There’s promise in the show’s first drawing, an untitled brown-ink rendering from the 1970s which shows the artist seated on a bed in an interior near some bookshelves, with a First Nation dreamcatcher on the wall behind her, all lightly outlined. In contrast, her face is filled in, concentrated, a little like one of Giacometti’s portrait paintings. But only a few other drawings that show the artist’s face approach this tensed intimacy.

The nine late works that form the show’s smaller second half — most in acrylic and maybe ink on wood, linen or canvas from 2018-2020 — are relatively powerful, even though their adamantine crudeness suggests waning artistic powers. They show Hurtado, whose childbearing years stretched from 1940 to 1962, zeroing in again on her body, looking past her breasts to her raised legs, between which the crowning head of an infant is usually, barely visible. The motif is almost hieroglyphic, repeated again and again.

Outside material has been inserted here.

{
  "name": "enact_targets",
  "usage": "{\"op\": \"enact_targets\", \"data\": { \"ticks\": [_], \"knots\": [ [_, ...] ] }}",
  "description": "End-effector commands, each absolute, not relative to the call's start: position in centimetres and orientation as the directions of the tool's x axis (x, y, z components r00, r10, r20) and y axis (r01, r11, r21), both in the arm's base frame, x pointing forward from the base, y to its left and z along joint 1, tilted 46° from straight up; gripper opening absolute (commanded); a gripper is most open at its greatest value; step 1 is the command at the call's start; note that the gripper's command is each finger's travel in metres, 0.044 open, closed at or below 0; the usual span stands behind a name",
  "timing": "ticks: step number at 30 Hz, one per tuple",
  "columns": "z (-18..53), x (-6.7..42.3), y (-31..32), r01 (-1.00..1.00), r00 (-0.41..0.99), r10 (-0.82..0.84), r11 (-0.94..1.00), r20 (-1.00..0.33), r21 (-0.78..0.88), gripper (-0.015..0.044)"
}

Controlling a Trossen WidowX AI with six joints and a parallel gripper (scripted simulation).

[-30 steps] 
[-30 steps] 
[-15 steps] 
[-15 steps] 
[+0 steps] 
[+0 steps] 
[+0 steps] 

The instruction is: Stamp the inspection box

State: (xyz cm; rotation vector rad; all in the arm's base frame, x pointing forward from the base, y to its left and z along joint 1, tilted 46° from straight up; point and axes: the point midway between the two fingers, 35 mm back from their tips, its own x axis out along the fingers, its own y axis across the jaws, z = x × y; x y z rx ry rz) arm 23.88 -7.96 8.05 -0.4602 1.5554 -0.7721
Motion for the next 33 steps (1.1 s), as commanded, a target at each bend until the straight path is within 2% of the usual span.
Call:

“Birth” from 2019 reverses this viewpoint. The top of Hurtado’s head appears, but some distance away, merging with a tree. She has become nature and peeks over a broad abstract curve of green and bronze yellow stripes that could symbolize a tilled field or an expanded birth canal that has produced the world. Equally affecting is the only work from 2020, also titled “Birth.” Rendered in ink and crayon on a small panel, it again reveals the same open-legged torso, but in a cloud of aqueous blue (with woodgrain adding a rippling liquidity). A hand seems to move above it, as if in ministration or blessing.

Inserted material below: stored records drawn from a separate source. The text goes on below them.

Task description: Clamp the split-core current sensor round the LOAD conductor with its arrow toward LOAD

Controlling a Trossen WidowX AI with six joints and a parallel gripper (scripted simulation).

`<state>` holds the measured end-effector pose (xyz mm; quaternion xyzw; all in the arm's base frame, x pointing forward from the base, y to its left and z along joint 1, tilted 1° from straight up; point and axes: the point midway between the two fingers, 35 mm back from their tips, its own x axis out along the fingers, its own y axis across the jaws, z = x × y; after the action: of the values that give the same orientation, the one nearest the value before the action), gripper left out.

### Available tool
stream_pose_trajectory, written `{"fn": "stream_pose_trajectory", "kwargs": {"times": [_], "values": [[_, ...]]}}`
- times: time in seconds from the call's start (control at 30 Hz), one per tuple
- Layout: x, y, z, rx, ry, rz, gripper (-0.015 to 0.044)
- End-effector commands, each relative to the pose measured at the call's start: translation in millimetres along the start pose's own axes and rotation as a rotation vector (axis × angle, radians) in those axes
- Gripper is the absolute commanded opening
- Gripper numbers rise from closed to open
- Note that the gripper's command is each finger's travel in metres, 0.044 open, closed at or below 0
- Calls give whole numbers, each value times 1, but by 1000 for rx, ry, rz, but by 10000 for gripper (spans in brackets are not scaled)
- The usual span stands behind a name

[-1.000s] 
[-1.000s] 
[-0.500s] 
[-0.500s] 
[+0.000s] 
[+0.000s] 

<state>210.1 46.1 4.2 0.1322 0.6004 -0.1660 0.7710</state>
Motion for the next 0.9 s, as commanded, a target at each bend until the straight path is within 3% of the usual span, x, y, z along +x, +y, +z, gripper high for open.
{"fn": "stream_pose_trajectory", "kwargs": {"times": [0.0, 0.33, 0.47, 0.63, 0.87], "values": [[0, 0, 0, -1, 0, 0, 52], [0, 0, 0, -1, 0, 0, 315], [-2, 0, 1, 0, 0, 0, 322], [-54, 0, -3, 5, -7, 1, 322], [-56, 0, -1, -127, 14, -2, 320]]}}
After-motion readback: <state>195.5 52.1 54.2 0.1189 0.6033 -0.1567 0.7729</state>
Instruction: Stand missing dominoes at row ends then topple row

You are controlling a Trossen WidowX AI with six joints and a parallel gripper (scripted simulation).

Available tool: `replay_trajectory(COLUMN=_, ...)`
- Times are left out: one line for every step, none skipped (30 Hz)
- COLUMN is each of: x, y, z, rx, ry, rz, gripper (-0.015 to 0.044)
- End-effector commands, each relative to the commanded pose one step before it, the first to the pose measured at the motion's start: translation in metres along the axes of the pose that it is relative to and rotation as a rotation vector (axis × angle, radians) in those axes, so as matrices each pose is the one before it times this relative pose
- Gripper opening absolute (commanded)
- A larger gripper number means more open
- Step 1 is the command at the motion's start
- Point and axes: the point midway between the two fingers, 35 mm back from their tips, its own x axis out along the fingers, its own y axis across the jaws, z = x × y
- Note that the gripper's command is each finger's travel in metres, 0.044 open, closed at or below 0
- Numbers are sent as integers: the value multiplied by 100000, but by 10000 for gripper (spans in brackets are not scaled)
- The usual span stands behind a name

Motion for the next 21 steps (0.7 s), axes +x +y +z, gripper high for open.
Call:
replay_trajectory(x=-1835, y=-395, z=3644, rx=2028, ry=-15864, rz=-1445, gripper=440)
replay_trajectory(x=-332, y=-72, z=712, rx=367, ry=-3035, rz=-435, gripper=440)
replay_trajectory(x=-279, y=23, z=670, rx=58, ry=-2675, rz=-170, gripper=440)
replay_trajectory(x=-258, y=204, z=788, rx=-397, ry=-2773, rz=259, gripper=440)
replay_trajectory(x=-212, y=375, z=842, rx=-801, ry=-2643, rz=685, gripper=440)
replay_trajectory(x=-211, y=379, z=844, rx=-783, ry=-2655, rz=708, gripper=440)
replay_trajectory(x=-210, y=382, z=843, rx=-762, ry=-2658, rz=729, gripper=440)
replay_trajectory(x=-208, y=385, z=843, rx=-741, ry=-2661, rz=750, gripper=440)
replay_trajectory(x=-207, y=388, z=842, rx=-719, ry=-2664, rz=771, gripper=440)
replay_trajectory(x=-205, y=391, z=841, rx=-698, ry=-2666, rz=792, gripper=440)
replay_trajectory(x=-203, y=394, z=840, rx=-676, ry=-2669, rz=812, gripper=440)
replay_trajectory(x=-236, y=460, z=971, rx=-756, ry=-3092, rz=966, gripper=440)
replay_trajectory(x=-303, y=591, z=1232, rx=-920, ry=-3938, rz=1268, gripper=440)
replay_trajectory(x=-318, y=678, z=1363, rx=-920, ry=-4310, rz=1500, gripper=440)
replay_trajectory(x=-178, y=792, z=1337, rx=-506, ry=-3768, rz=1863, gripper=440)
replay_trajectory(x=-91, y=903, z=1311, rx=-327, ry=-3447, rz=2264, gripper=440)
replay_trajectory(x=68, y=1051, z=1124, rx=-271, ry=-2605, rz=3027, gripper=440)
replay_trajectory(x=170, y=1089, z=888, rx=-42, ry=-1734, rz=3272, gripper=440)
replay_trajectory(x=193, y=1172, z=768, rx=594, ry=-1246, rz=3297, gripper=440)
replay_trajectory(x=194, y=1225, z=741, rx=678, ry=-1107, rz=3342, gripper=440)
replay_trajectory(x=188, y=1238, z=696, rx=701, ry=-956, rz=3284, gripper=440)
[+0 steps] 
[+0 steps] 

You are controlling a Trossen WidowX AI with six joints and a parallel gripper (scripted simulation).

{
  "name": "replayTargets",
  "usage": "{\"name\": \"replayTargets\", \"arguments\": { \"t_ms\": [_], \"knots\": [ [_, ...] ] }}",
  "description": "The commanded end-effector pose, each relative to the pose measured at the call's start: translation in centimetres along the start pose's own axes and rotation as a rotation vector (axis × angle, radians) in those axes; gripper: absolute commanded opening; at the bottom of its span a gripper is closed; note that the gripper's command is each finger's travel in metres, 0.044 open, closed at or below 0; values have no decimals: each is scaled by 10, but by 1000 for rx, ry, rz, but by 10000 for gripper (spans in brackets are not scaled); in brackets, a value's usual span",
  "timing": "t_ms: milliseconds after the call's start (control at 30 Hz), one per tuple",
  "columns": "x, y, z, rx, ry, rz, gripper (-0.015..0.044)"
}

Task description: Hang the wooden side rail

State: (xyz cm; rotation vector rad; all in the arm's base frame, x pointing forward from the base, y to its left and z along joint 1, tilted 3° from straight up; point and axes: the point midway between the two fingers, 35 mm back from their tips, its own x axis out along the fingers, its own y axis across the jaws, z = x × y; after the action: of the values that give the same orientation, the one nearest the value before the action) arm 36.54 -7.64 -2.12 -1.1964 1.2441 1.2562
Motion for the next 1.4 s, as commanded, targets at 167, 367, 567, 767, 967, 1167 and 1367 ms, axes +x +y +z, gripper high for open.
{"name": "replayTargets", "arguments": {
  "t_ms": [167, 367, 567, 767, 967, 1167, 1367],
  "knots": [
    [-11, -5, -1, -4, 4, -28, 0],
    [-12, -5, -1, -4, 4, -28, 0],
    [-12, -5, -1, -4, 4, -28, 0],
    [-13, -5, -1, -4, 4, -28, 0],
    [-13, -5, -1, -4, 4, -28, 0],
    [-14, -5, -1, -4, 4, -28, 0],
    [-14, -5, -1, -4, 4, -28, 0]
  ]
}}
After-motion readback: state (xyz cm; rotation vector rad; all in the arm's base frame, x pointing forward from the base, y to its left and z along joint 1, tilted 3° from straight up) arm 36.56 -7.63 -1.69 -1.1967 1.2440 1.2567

One painting alludes more to death than birth. Against a landscape in simple bands of black, green and blue stand three stark forms: a schematic figure with raised arms and two trees. The totality speaks of anguish and alarm, conjuring Golgotha.

A short video playing on a wall monitor in the gallery may snap things into focus; at least it did for me. On it Matt Mullican tours the show, noting that in these last works, his mother is “in the process of leaving this earth.” The video begins with brief views of Hurtado working in her studio, where the walls are covered with similar works. It’s too bad Hauser & Wirth didn’t go all out and offer a similar bounty of these farewell efforts.